DJ Alok estreia no São João de Campina Grande e grava cenas para documentário durante show: ‘escolhi vocês’

Show de Alok no São João 2022 de Campina Grande teve efeitos especiais — Foto: Bruna Couto/g1

Um público diverso encheu o Parque do Povo na noite desta quarta-feira (22) para ver de perto estreia do DJ Alok no São João de Campina Grande, Agreste da Paraíba. O artista retribuiu o carinho do público revelando em primeira mão que escolheu a cidade para fazer parte de um documentário que será lançado em breve.

O show começou por volta das 23h50, e deveria acabar, em tese, às 01h10. Mas o DJ não desceu do palco na hora marcada pela produção, e afirmou: “Campina Grande, eu não vou embora“.

Com um repertório diverso, composto por vários de seus sucessos na música eletrônica, Alok trouxe ao São João 2022 de Campina Grande canções internacionais e nacionais, como um remix de “Anunciação”, do pernambucano Alceu Valença.

Além da diversidade de músicas, a apresentação de Alok também foi marcada por vários efeitos especiais.
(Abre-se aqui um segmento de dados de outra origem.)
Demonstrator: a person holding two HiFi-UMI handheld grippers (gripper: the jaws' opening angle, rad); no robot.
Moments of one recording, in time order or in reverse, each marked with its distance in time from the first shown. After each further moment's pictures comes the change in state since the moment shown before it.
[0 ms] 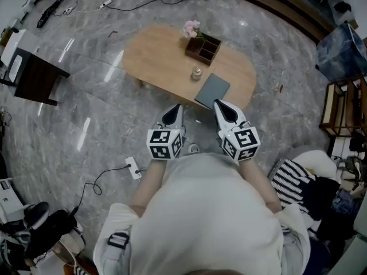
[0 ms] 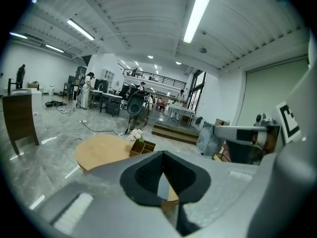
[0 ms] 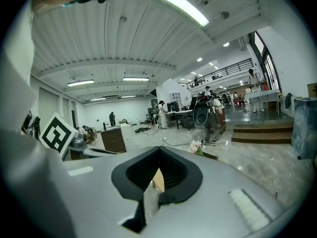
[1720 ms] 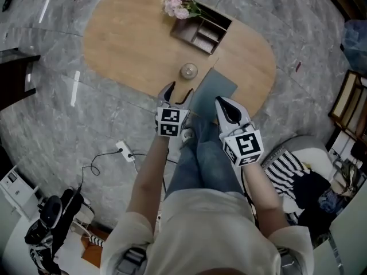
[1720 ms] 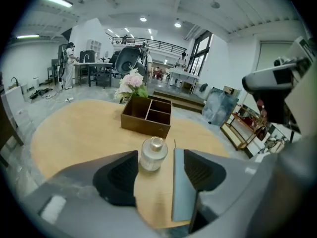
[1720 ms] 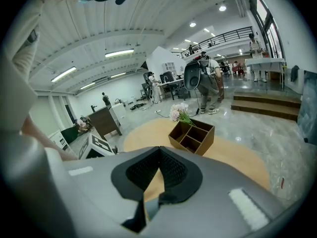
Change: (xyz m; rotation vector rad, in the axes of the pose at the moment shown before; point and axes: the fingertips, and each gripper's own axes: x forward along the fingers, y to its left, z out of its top) left arm 0.348 0.114 -0.162 0.063 0.381 -0.023; right arm 0.209 -0.203 -0.143 0.124 0.333 0.003
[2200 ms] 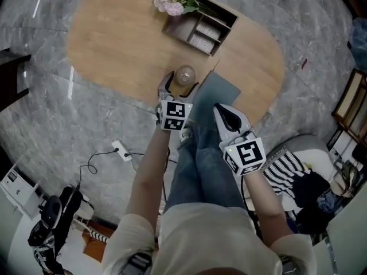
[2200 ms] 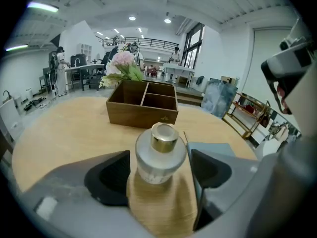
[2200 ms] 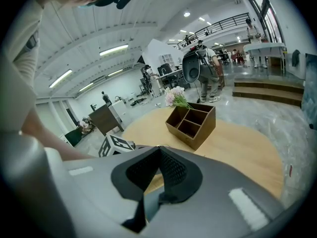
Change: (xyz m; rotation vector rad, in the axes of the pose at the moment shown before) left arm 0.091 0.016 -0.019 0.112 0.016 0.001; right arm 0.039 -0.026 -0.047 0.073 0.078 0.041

Luzes, fumaça, efeitos à laser e confetes ajudaram a compor o cenário artístico que embalou a noite.

O público vibrou a cada minuto e reagiu de forma positiva à possibilidade de diversidade musical no São João de Campina Grande. Foi a primeira vez que Alok tocou na festa, e em toda a programação desta edição, ele é o único DJ.
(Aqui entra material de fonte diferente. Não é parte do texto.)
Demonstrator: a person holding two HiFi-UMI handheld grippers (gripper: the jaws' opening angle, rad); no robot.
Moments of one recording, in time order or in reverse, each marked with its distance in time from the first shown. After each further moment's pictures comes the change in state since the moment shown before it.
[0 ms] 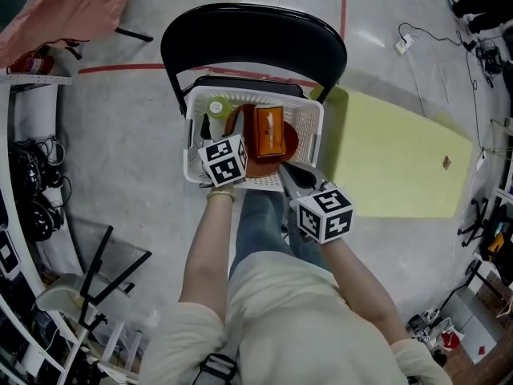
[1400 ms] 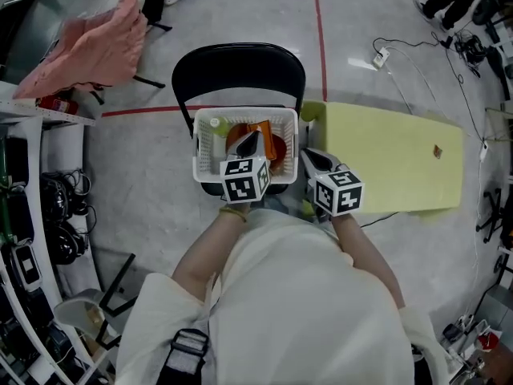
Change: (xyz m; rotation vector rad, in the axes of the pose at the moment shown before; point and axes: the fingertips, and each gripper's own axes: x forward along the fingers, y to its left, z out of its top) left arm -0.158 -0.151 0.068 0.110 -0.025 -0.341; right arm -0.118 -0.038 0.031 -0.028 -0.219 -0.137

Depois de continuar o show fora do horário previsto para terminar, Alok revelou em primeira mão que escolheu o momento vivido em Campina Grande para fazer parte de um documentário, que ainda está em produção. O artista não informou a data de lançamento, mas fez questão de filmar o Parque do Povo cheio para garantir o registro.
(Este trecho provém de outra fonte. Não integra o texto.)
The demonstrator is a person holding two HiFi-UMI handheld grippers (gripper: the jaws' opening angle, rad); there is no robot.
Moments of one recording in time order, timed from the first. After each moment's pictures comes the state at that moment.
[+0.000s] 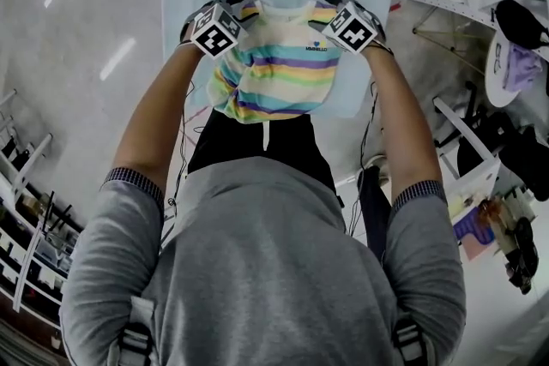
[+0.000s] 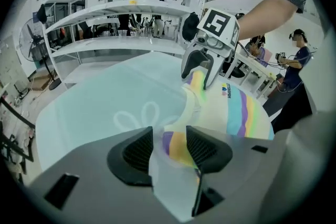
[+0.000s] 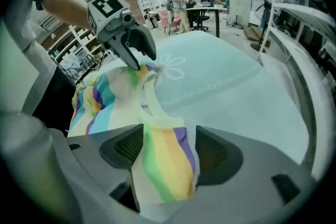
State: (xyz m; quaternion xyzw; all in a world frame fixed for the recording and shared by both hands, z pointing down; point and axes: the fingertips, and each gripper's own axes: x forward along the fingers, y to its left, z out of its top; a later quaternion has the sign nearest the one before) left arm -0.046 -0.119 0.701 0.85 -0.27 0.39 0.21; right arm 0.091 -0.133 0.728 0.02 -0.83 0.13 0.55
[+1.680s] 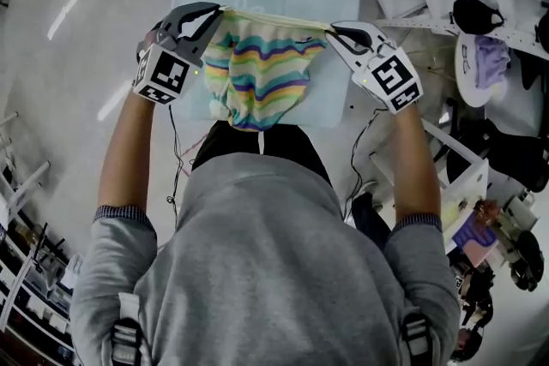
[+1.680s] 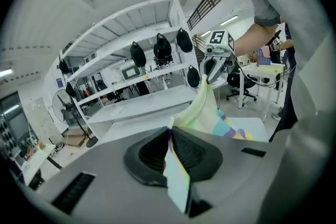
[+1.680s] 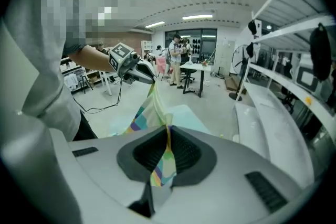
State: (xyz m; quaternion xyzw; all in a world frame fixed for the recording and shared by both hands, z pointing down) left arm -0.085 -0.132 0.409 0.89 -0.38 0.27 -0.04; right arm 0.101 -0.133 0.421 0.11 -0.93 0.03 0.36
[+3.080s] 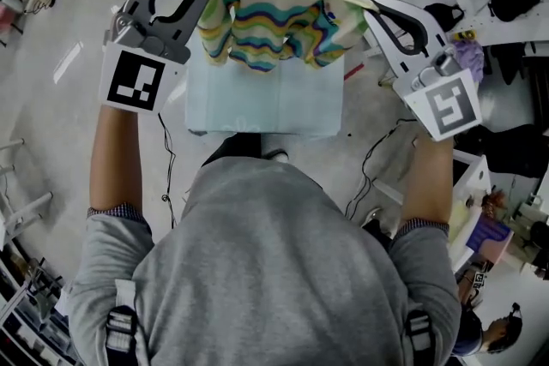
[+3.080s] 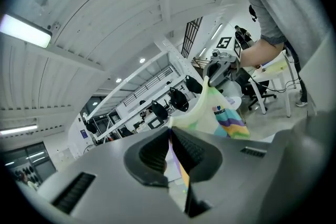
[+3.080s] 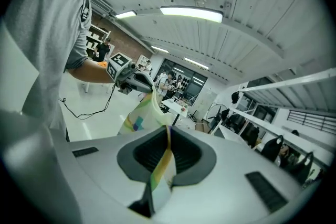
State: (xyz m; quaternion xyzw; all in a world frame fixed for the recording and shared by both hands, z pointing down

“A partir desse momento, a gente está gravando um documentário que eu vou lançar em breve. Não posso falar ainda onde é, mas o que realmente importa é que vocês vão fazer parte desse momento comigo pra sempre. Eu escolhi vocês, Campina Grande“, disse Alok.

Ao anunciar a gravação do documentário, o DJ tocou duas músicas que fez inspirado em cantos dos povos indígenas. As canções também estarão disponíveis no documentário.